== Exercise requirements ==
What you need to produce from the material below is an exact transcription of the lines from the one with "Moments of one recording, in" through the one with "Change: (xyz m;", both included, and no other line.

== Data to examine ==
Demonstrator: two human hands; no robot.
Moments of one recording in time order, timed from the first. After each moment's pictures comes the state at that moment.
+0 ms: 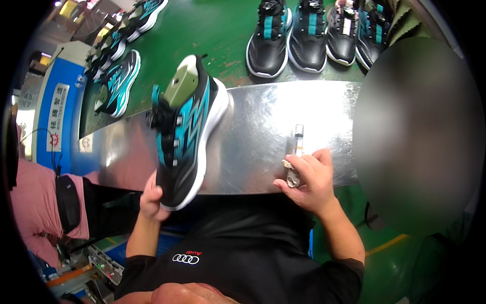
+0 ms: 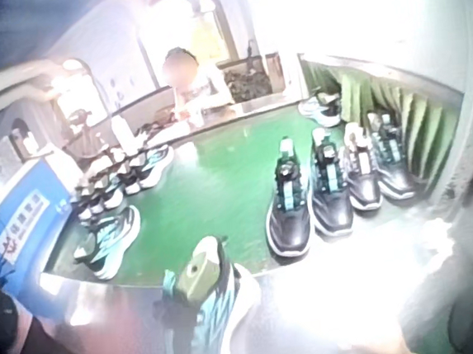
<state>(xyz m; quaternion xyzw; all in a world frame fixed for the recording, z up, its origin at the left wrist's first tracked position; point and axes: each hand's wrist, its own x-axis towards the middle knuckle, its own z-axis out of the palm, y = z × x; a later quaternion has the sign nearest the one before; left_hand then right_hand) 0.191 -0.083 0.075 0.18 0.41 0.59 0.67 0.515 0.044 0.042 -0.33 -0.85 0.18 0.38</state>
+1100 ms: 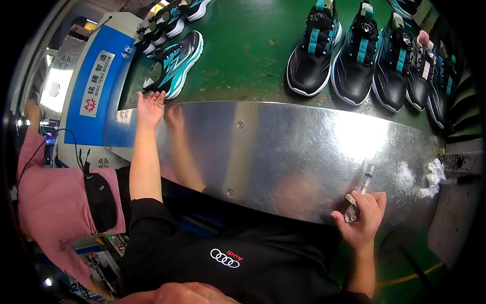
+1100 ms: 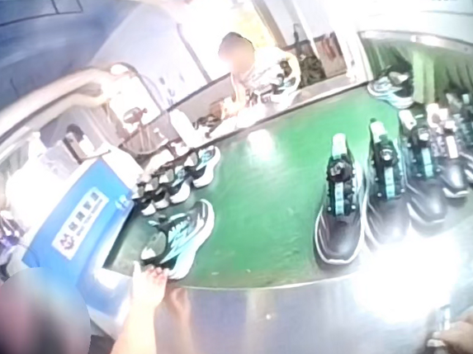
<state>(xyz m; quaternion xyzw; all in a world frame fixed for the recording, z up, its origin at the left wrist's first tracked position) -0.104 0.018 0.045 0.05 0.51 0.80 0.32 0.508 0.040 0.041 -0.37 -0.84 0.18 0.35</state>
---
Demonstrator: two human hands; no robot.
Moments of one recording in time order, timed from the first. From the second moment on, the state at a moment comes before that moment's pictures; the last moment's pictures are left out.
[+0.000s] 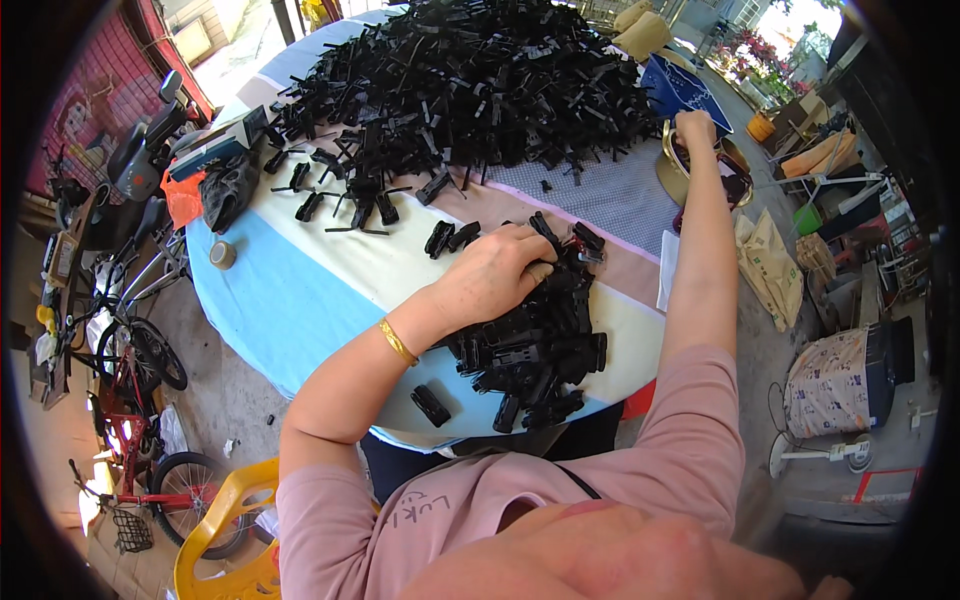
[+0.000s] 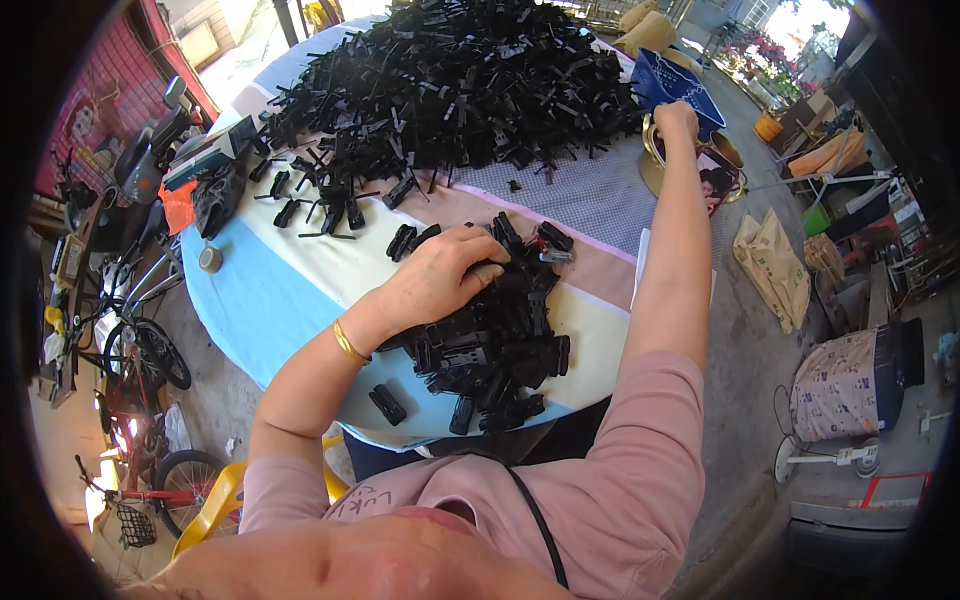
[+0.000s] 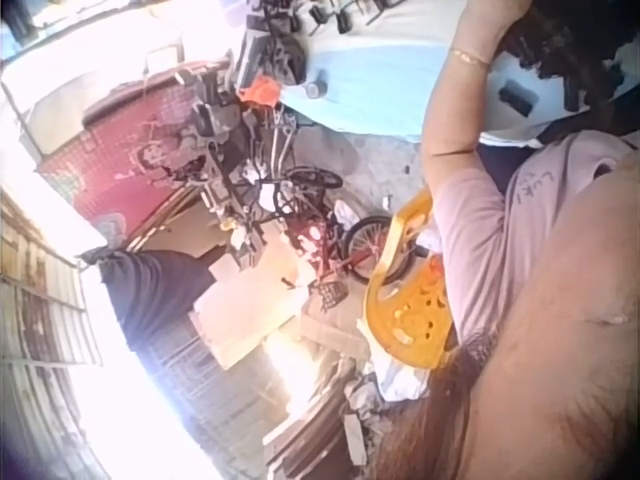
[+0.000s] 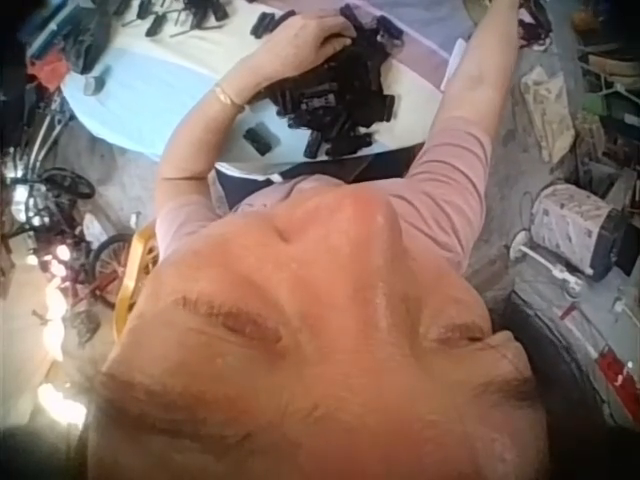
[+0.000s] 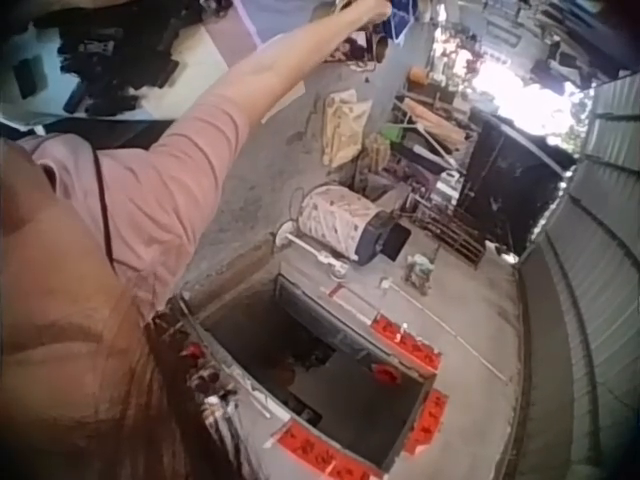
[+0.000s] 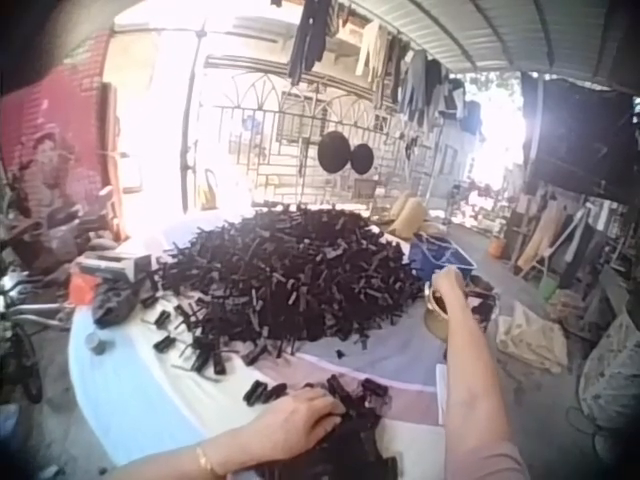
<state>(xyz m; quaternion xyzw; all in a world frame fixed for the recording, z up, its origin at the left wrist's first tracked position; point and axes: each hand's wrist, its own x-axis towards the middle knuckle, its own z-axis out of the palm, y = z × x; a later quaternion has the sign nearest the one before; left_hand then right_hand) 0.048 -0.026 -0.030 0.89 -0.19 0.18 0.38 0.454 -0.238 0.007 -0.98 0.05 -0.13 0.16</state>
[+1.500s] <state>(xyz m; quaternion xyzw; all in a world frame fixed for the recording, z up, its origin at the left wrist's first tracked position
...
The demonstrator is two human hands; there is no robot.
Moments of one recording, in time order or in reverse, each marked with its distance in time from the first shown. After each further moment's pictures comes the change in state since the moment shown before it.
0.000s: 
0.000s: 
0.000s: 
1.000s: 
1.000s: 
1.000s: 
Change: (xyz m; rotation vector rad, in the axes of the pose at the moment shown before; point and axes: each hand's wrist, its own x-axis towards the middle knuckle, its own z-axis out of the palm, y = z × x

== Solution to this problem ==
Moments of one recording, in time order or in reverse, each marked with its distance in time from the first shown. After each further moment's pictures comes the change in state since the moment shown before it.
0.000s: 
0.000s: 
0.000s: 
1.000s: 
1.000s: 
1.000s: 
Change: (xyz m; rotation vector rad, in the axes of the pose at the moment shown before; point and axes: each hand's wrist, its own x-axis towards the middle knuckle, its own z-axis out of the palm, y = z × x

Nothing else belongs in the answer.